Aos 22 anos Chico Buarque descobriu que tinha um irmão alemão. Sergio Buarque de Holanda, reputado historiador e crítico literário, pai de Chico, vivera na Alemanha entre 1929 e 1930, enquanto correspondente de um jornal. A efervescente Berlim dos anos 30 serviu de cenário a um romance com uma mulher alemã, de quem teve um filho que nunca chegou a conhecer. Chamava-se Sérgio Ernst. Quase cinco décadas depois da descoberta, Chico Buarque decidiu fazer da existência desse irmão – e do silêncio em torno dele –a matéria do seu próximo romance. Mas antes precisava de saber exatamente o que lhe acontecera. Dessa busca nasce este romance. Magistralmente conduzida por um narrador obsessivo, delirante, megalômano e profundamente solitário sem o querer ser, a narrativa enreda o leitor numa trama em que realidade e devaneio se confundem permanentemente. A páginas tantas, a busca de narrador e autor passa a pertencer igualmente ao leitor, também ele desesperadamente procurando esse irmão desconhecido.
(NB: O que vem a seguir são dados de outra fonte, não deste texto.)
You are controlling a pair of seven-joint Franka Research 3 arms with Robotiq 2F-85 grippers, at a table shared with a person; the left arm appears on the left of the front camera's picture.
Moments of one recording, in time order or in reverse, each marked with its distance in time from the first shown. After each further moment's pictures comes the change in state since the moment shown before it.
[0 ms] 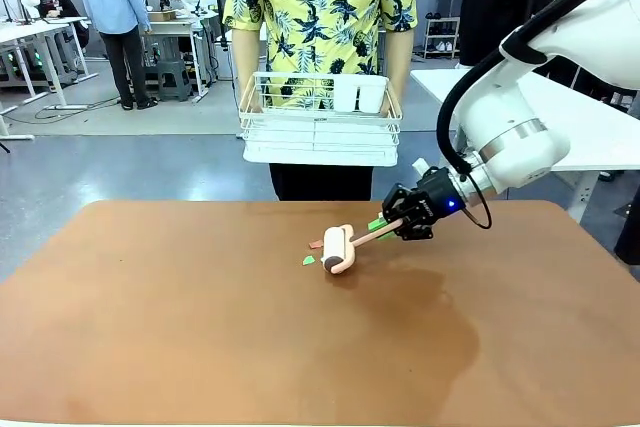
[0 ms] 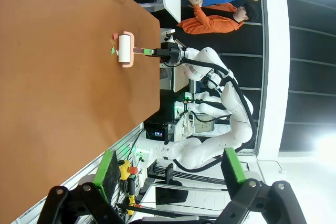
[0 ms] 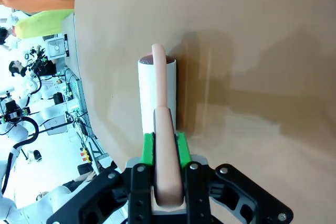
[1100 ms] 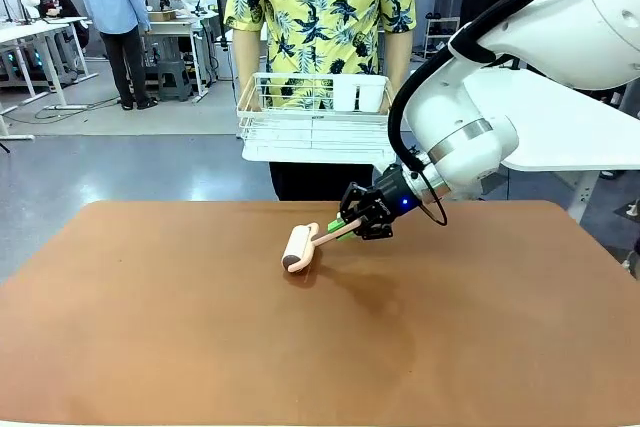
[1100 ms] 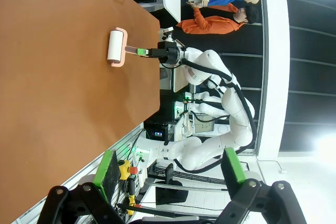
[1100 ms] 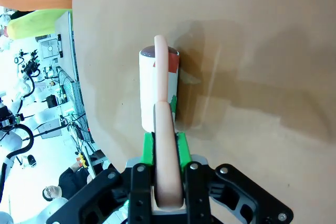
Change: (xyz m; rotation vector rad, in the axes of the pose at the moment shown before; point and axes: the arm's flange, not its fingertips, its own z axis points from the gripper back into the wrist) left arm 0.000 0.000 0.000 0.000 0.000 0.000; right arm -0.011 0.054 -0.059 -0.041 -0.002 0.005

Em “O Irmão Alemão”, Chico Buarque mistura fantasia e realidade para contar a história da descoberta da existência de um meio-irmão alemão. Mas, mais do que isso, o livro trata das relações familiares e da busca para recuperar, de alguma forma, tudo aquilo que se perde com o tempo.

Uma coisa que constato toda vez que leio uma obra de Chico é o dom que ele tem de fazer poesia com o uso da prosa. Isso acontece nesse romance, tornando bela, profunda e triste uma simples história.
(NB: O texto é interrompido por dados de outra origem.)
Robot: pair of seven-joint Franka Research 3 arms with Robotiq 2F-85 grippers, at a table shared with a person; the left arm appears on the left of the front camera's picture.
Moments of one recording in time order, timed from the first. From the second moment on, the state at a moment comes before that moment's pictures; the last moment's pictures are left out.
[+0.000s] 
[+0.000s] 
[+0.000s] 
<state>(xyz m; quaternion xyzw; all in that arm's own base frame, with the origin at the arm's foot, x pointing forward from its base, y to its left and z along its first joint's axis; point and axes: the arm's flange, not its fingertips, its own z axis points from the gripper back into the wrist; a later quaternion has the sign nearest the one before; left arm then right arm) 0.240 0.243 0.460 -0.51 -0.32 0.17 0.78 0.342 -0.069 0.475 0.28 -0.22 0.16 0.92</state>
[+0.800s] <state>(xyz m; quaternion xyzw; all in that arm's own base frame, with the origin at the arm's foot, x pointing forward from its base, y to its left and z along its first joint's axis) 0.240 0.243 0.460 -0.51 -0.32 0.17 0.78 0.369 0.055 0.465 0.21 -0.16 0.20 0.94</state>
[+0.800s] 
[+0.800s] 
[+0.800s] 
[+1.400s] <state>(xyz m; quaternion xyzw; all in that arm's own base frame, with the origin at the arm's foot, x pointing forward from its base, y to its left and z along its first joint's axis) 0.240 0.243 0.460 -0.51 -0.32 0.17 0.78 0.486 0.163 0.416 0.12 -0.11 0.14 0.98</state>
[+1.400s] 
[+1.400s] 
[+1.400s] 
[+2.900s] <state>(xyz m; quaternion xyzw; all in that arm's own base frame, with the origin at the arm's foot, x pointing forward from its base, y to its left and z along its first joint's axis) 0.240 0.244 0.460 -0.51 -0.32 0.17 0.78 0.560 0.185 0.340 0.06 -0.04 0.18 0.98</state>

Chico Buarque realmente teve um irmão alemão, fato que foi descobrir já adulto em uma conversa com Manuel Bandeira. Já, no livro, o personagem principal, Francisco (ou Ciccio) Hollander descobre essa história quando adolescente através de uma carta antiga. Crescido em uma casa cercada por livros em tempos de ditadura, com um pai presente em corpo e ausente em espírito, uma mãe amorosa devota ao marido e aos filhos, e com um irmão de quem sentia inveja, Ciccio investiga tudo que possa ter ocorrido com o seu irmão europeu.
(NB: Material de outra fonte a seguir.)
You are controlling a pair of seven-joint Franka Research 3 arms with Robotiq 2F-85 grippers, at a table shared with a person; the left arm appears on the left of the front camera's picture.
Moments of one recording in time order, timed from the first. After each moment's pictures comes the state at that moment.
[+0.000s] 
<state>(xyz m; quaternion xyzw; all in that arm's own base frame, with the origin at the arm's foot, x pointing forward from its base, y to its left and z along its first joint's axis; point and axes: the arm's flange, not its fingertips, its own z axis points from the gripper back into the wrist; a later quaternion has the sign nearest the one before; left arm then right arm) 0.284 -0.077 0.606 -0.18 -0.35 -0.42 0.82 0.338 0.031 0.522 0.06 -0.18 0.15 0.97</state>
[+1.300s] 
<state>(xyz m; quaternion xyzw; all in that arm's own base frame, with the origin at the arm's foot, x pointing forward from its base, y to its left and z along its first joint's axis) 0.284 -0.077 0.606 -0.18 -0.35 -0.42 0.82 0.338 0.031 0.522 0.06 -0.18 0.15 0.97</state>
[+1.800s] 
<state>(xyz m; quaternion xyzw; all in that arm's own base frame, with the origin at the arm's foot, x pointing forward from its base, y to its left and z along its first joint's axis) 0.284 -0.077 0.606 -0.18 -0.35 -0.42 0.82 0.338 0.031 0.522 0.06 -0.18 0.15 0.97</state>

O que é real ou inventado nesse romance não fica claro, Chico mistura ficção e realidade de tal forma que até mesmo o personagem principal da obra, Ciccio, também fantasia durante o livro todo. Imagina como deveria ser o irmão e as diferentes histórias pelas quais tenha passado: Morreu no Holocausto? Migrou para o Brasil procurando o pai? Ciccio investiga, fala de sua vida, de suas memórias e do que busca com isso tudo.

A leitura te instiga e pode lhe confundir, o que não deixa de ser interessante e fazer o leitor seguir em frente. Minuciosamente escrita e com detalhes, você vive a história e imagina exatamente o que Chico Buarque quer lhe dizer. Já foi contado muito sobre o livro aí em cima, para saber mais um pouco leia o livro que vale ter na sua estante.